220px-Max Planck 1933

Max Planck

The Planck units are a system of units based on five fundamental constants, named after their inventor Max Planck:

  • The speed of light in a vacuum c, which is equal to exactly 299792458 meters per second
  • The gravitational constant G, approximately equal to \(6.67408 \times 10^{-11}\) meters cubed per kilogram per second squared
  • The reduced Planck constant ħ, approximately equal to \(1.05457 \times 10^{-34}\) joule-seconds
  • The Coulomb constant ke, approximately equal to \(8.98755 \times 10^9\) meters per farad
  • The Boltzmann constant kB, approximately equal to \(1.380649 \times 10^{-23}\) joules per kelvin

Below you can see some Planck units:

  • Planck length \(l_{P} =\sqrt\frac{\hbar G}{c^3} \approx 1.616 \times 10^{-35}\) m,
  • Planck time \(t_{P} = \sqrt{\frac{\hbar G}{c^5}}\approx 5.391 \times 10^{-44}\) s,
  • Planck mass \(m_{P}=\sqrt{\frac{\hbar c}{G}}\approx 2.176470 \times 10^{-8}\) kg,
  • Planck energy \(E_{P} = m_{P} c^2 = \frac{\hbar}{t_{P}} = \sqrt{\frac{\hbar c^5}{G}}\approx 10^{19}\)GeV,
  • Planck temperature \(T_{P} = \frac{m_{P} c^2}{k_B} = \sqrt{\frac{\hbar c^5}{G k_B^2}}\approx 1.416808 \times 10^{32}\) K.

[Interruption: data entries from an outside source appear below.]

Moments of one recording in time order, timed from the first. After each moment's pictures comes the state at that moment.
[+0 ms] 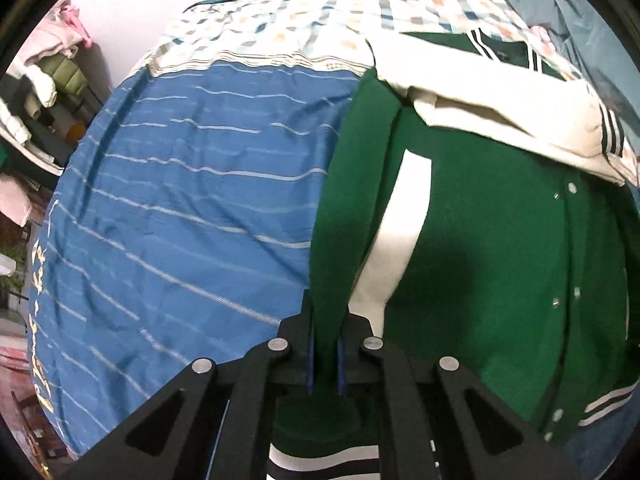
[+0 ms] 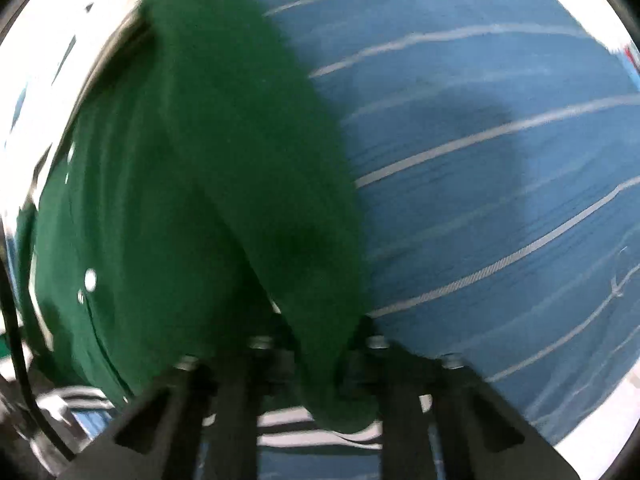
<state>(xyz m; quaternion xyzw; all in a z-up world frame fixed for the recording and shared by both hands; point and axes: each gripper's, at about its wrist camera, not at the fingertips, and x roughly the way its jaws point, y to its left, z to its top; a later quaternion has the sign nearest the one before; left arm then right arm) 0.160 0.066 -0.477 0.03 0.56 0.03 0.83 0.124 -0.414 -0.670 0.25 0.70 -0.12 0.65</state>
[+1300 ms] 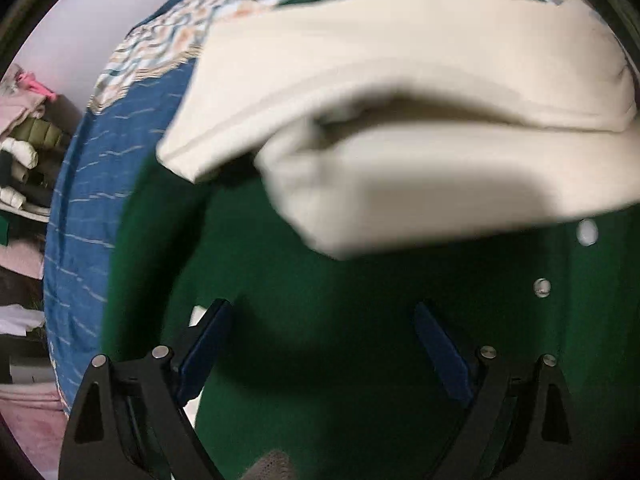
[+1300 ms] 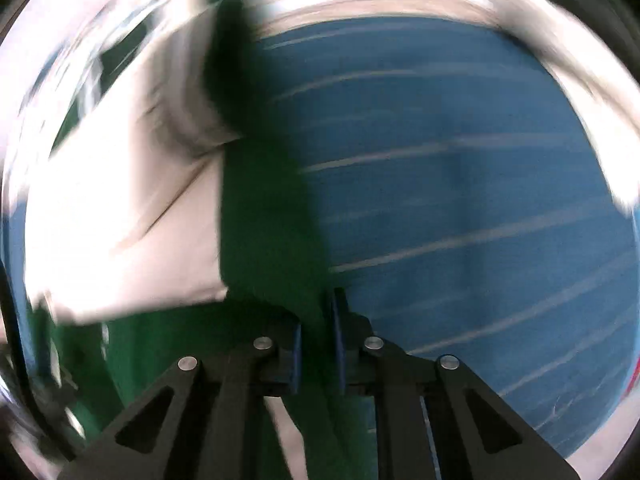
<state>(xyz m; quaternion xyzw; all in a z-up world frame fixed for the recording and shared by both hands) 0.185 -0.063 -0.555 0.16 0.60 0.02 0.78 0.238 -0.460 -0.643 0.20 0.66 -0.14 0.71</state>
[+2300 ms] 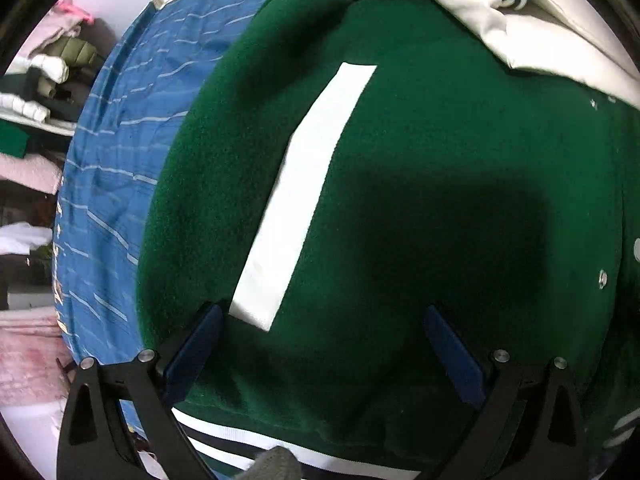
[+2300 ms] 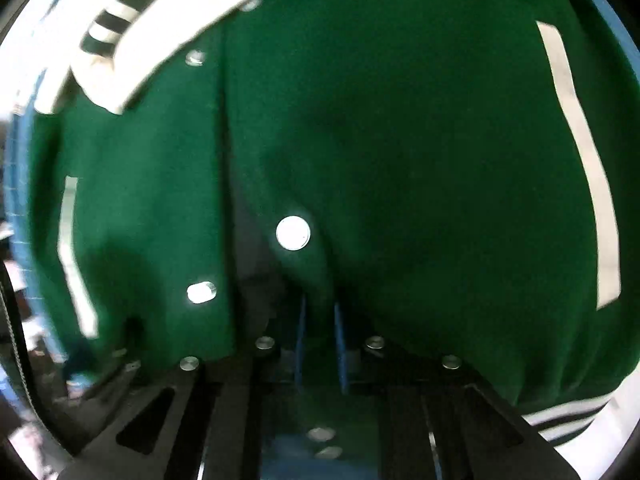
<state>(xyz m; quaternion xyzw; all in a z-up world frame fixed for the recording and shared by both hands) 0.058 0.015 -0.544 0.10 0.66 0.11 0.74 0.148 -0.218 -0.674 0.23 0.75 -0.04 0.62</state>
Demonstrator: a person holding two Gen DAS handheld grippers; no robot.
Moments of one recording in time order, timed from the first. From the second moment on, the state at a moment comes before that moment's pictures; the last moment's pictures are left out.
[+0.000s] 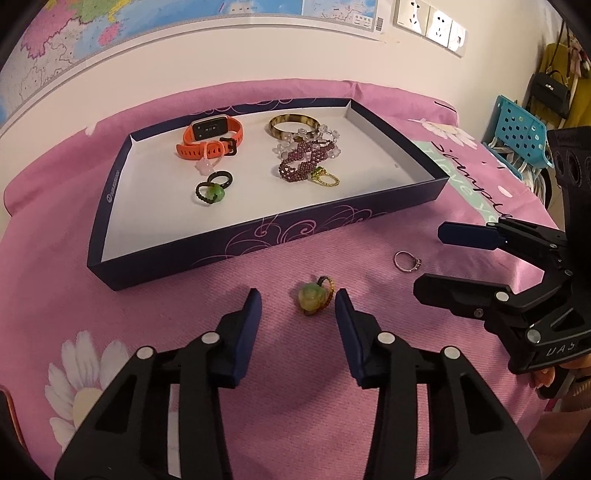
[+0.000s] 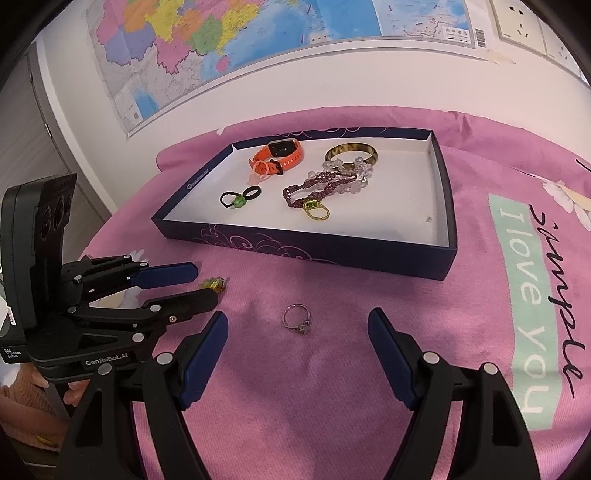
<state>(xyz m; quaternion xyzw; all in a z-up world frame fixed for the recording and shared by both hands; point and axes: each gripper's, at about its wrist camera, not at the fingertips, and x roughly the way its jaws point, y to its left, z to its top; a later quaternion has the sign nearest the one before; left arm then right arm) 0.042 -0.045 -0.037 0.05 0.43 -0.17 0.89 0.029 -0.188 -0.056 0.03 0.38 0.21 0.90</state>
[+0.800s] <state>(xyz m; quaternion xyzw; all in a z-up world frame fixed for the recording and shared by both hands) 0.039 -0.031 -0.035 0.03 0.43 -0.17 0.89 0.027 -0.166 -0.059 -0.02 0.39 0.22 0.89</state>
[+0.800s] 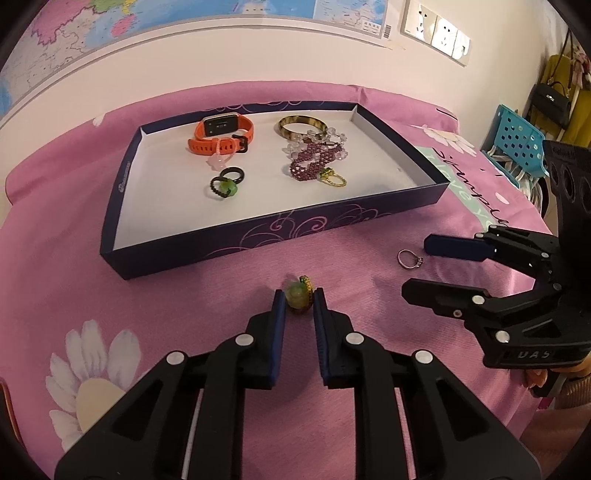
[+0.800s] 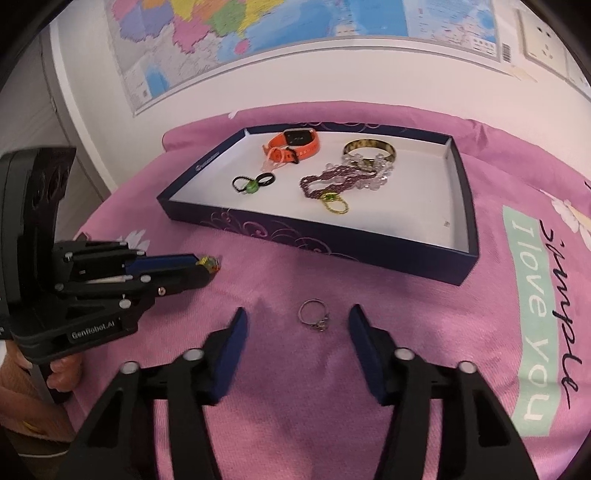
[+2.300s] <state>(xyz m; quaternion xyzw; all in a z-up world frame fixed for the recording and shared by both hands) 0.035 -0.005 -0.027 0.01 0.42 -0.16 0.89 0.028 -0.162 -0.048 0.00 0.37 0.23 0.90</state>
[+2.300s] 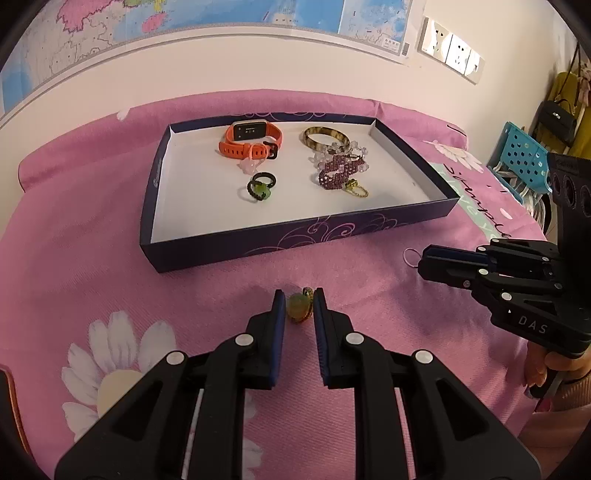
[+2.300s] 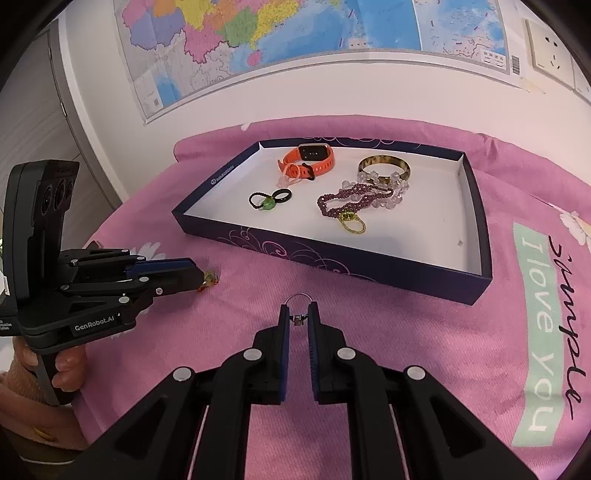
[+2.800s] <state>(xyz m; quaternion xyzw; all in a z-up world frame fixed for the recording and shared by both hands) 0.037 -0.010 -0.037 0.04 0.43 -0.16 0.89 0.029 -0.162 -0.052 0.00 0.37 0.23 0.90</state>
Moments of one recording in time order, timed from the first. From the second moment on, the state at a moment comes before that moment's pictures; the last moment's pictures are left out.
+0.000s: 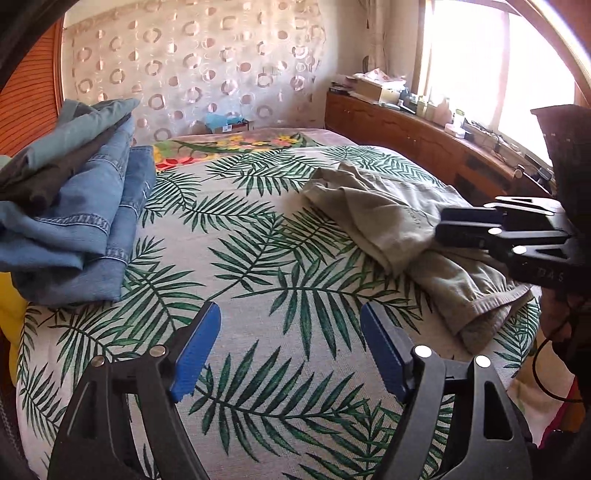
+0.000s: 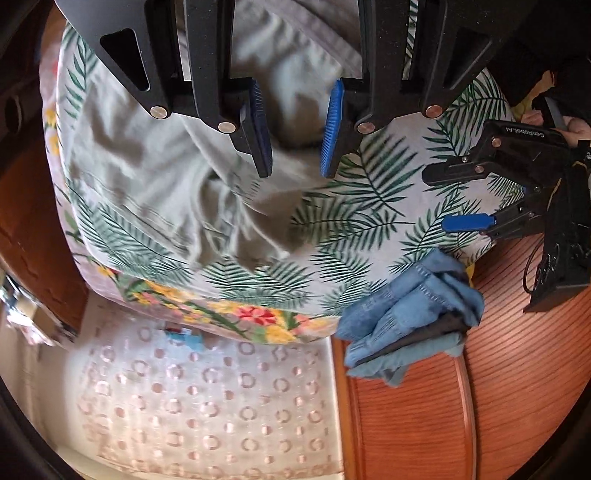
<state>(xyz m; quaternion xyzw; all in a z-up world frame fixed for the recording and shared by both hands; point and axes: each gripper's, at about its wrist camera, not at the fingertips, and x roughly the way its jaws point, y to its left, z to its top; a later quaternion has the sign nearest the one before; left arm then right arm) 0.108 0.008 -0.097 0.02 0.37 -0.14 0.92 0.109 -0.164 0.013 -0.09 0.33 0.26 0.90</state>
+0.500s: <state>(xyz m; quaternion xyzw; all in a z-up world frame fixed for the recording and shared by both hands) 0.106 0.011 -0.103 0.02 0.37 -0.14 0.92 0.142 -0.127 -0.016 -0.16 0.38 0.26 0.87</state>
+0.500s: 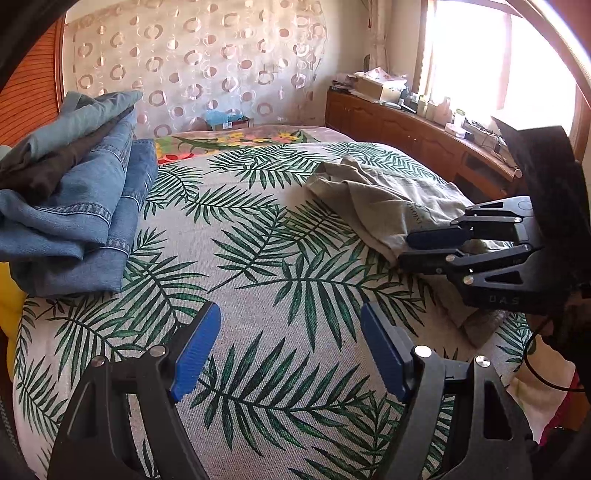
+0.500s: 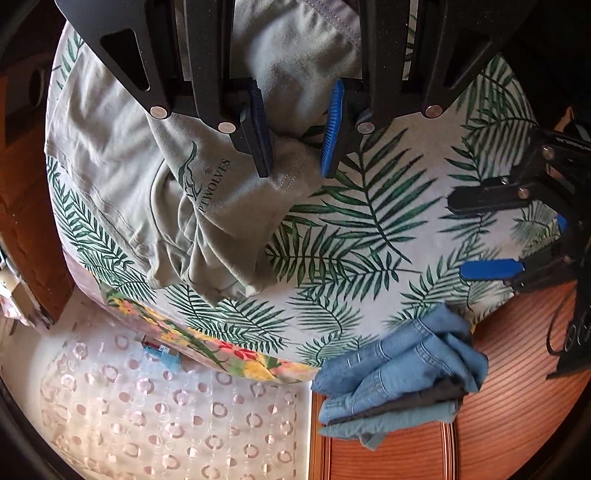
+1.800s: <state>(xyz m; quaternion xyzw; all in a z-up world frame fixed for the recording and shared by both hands) 0.106 -0.020 -0.101 0.04 0.37 -0.17 0.91 0.191 -0.281 0.016 0.01 0.35 0.06 0.93</state>
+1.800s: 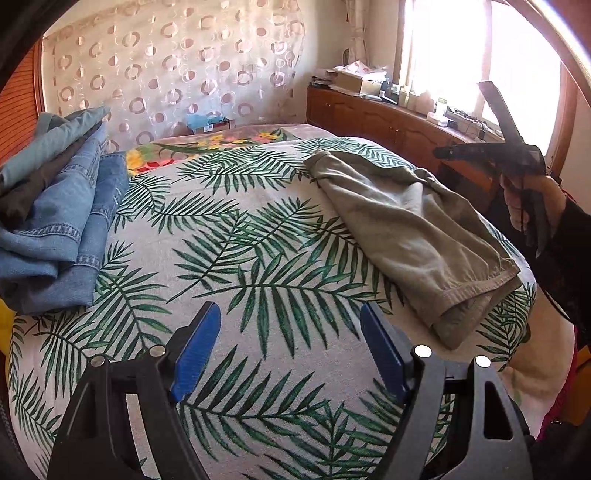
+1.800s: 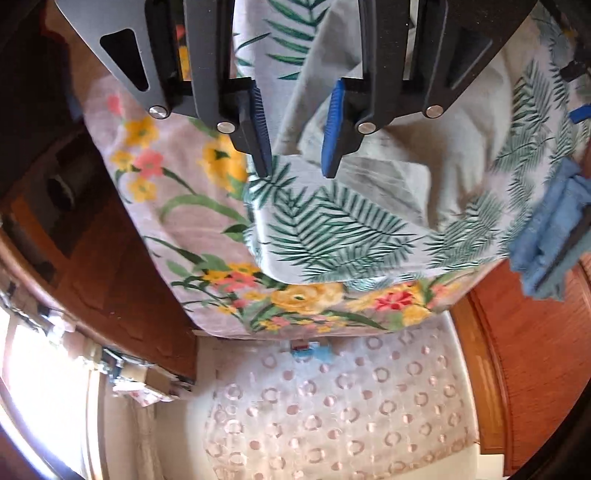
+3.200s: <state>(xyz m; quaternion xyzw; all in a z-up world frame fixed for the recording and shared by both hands) 0.086 -0.080 -0.104 0.07 0.37 -0.26 0.89 0.093 -0.285 -0.025 0.00 0.36 0.09 0.93</state>
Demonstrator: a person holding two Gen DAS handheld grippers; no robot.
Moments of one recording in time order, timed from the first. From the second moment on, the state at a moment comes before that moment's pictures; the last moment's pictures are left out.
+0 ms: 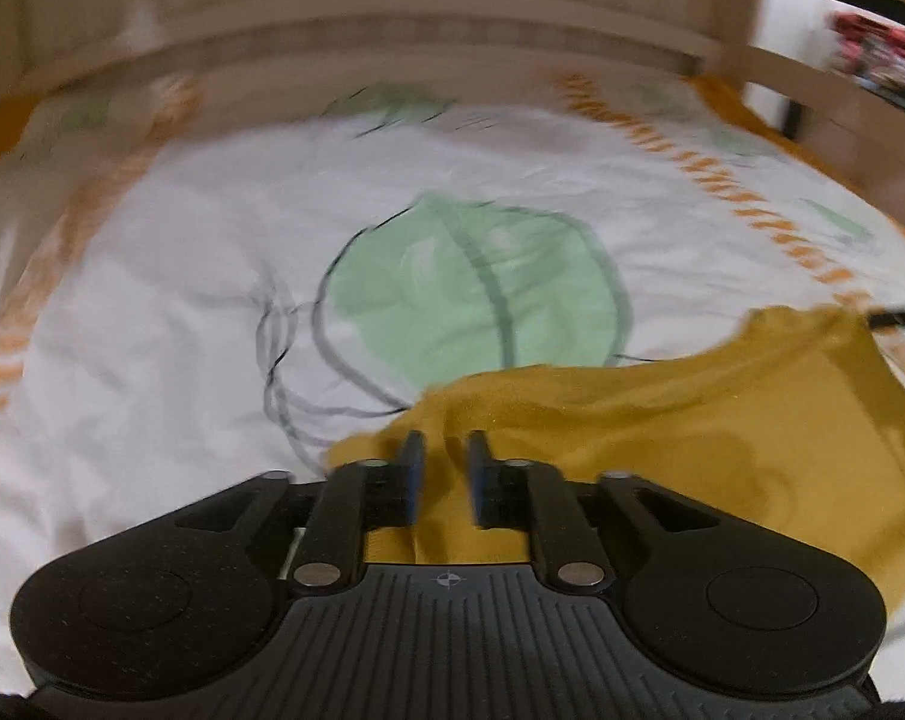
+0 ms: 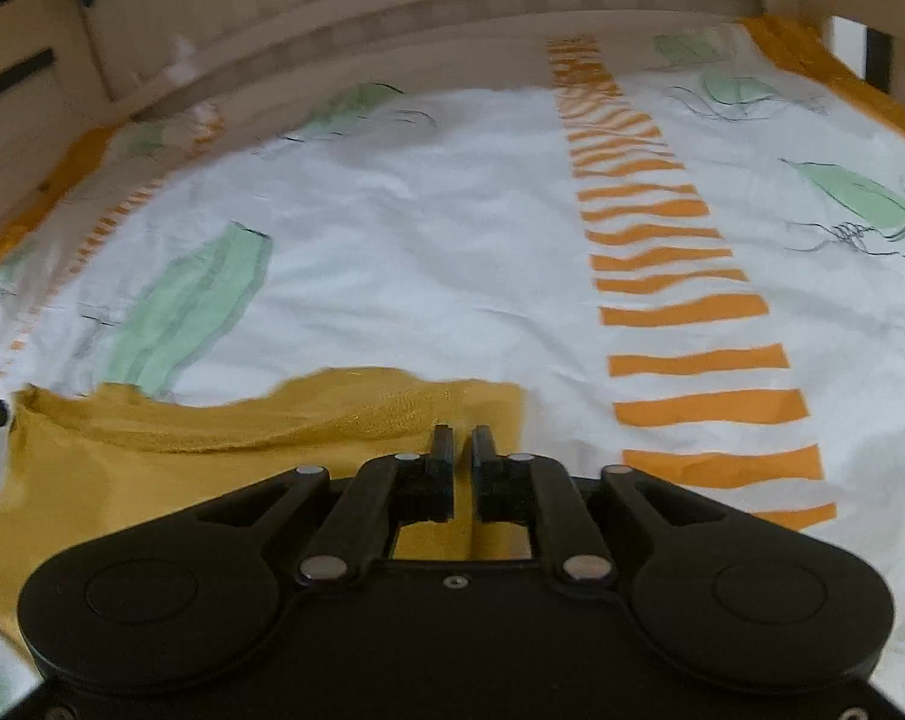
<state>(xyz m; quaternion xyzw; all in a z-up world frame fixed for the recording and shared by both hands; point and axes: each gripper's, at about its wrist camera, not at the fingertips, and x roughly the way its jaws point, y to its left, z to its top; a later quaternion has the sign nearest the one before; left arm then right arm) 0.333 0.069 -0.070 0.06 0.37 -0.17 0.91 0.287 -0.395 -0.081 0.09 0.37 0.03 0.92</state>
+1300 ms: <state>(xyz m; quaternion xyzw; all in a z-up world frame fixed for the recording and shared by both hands) 0.260 0.088 -0.092 0.02 0.42 -0.07 0.90 0.228 -0.362 -0.116 0.09 0.38 0.00 0.92</state>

By relating these units using dimensional analysis, a system of units can be created. Some Planck units are very small (example: the Planck volume, equal to about \(4.222 \times 10^{-105}\) cubic meters), but some are very large (example: the Planck pressure, equal to about \(4.633 \times 10^{113}\) pascals).[1]